# [ASSIGNED TASK]
Output exactly, please, the lines of the records below from the one containing "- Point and" through the final line.

# [MATERIAL FOR THE TASK]
^^^^^^^^
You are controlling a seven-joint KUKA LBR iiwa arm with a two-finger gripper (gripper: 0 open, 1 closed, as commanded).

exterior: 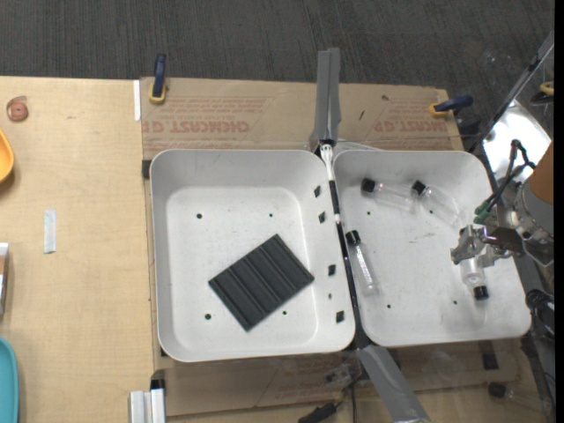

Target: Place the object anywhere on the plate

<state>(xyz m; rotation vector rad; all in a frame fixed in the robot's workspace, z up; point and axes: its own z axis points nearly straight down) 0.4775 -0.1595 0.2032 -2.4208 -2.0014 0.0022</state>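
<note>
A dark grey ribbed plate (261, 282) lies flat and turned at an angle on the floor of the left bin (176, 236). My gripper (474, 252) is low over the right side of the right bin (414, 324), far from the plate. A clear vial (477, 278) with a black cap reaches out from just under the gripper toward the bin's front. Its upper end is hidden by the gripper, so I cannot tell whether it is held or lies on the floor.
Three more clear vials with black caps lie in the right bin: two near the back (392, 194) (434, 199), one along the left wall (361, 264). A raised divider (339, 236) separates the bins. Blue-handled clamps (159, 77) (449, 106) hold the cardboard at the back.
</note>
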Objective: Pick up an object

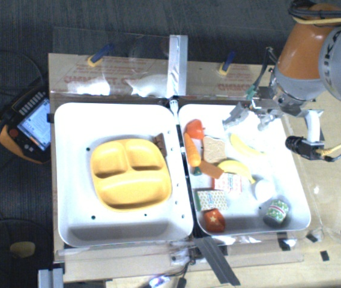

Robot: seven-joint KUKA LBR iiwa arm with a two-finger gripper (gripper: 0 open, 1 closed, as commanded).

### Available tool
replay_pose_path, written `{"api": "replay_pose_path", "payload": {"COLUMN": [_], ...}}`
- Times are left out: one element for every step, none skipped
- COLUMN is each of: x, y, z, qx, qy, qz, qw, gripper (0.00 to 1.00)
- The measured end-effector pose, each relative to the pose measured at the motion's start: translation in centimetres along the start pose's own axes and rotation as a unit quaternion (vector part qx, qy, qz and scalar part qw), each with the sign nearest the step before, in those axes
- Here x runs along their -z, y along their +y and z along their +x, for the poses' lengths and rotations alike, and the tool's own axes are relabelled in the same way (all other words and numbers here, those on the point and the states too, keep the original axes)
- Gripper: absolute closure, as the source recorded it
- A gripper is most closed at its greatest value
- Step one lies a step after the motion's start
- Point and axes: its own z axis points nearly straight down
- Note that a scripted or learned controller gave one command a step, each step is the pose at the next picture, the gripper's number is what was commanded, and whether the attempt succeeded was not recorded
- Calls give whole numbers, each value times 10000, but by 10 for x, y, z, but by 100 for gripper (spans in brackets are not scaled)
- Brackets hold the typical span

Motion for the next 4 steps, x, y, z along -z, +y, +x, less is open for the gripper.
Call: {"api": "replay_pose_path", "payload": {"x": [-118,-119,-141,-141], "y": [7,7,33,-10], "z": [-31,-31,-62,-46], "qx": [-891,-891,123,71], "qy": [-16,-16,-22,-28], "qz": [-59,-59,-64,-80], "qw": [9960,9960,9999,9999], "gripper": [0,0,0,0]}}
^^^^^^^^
# [EXPECTED OUTPUT]
- Point and axes: its own z axis points nearly straight down
- Note that a scripted or learned controller gave one command a step, each step is the pose at the next picture, the gripper's number is what was commanded, and whether the attempt succeeded was not recorded
- Calls give whole numbers, each value times 10000, but by 10 for x, y, z, but by 100 for gripper (spans in brackets are not scaled)
- Brackets hold the typical span

Motion for the next 4 steps, x, y, z along -z, +y, +x, less is open for the gripper.
Call: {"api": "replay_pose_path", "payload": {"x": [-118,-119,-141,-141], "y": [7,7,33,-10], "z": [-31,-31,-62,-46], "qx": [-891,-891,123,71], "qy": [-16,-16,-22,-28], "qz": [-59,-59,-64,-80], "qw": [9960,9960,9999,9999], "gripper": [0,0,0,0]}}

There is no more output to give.